On 03/02/2021 19.22, Corentin wrote:
> On Wed, Feb 3, 2021 at 6:41 PM Jens Maurer <Jens.Maurer@gmx.net <mailto:Jens.Maurer@gmx.net>> wrote:
> I thought we had discussed that the standard library has certain
> facilities with locale-dependent character set.
> I haven't found a mention of "execution character set" in the library
> wording, so I'm interested in learning how these locale-dependent
> character sets are described / referenced.
> There is a whole new paragraph in the library introduction (page 10).
After a few easy fixes, it seems the library is not using the
term "execution character set" at all.
That means we don't need to define it, or the term "execution encoding".
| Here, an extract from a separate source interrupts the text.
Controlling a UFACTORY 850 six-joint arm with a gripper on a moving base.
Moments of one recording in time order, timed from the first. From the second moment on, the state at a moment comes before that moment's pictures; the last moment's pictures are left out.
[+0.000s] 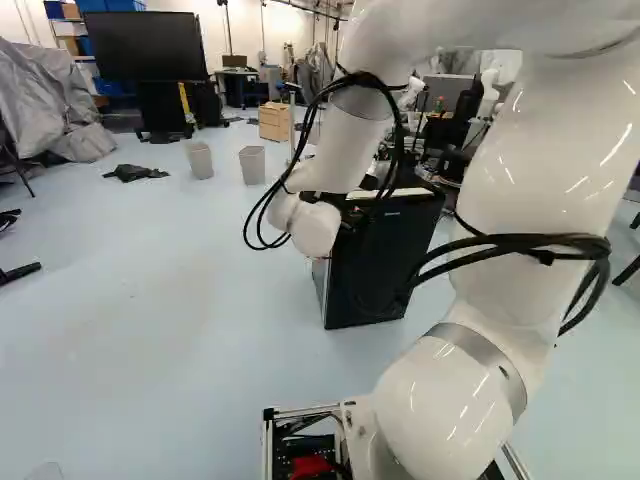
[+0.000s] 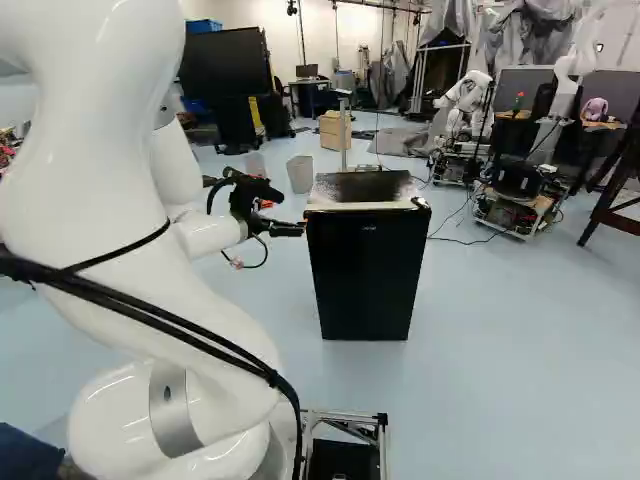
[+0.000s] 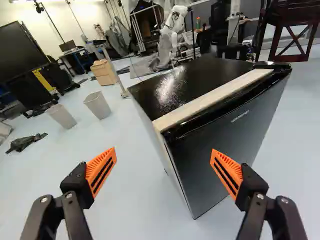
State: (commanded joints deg) arm 26.7 -8.9 -26.0 52.7 60.7 0.0
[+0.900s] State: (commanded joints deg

std::isalpha and friends do whatever they do in C.
That doesn't really help, there is an encoding assumed by these functions, not mentioning it won't make the issue go away!
Also, strcpy and other similar C functions don't really deal in
characters, they deal in code units (= integer values), and they
don't care for the character set at all. If you combine compile-time
literals with runtime values (e.g. typed from a keyboard or taken
from argc/argv), you get what you get (possibly nonsense if one is
EBCDIC and the other is ASCII, for example).
Sure, the classifications functions are utterly broken, I don't think that reason to ignore the issue
I don't think we should improve on this situation in a
core-language character set cleanup paper.
Well, I understand that LWG will have an opinion on changes to the library specification :)
But fixing the core language by removing the description of all encodings assumed at runtime seems to sweep a pretty important question under the rug!
I've updated my paper: https://wiki.edg.com/pub/Wg21telecons2021/SG16/charset.html
and I'm intending to submit it to the next mailing.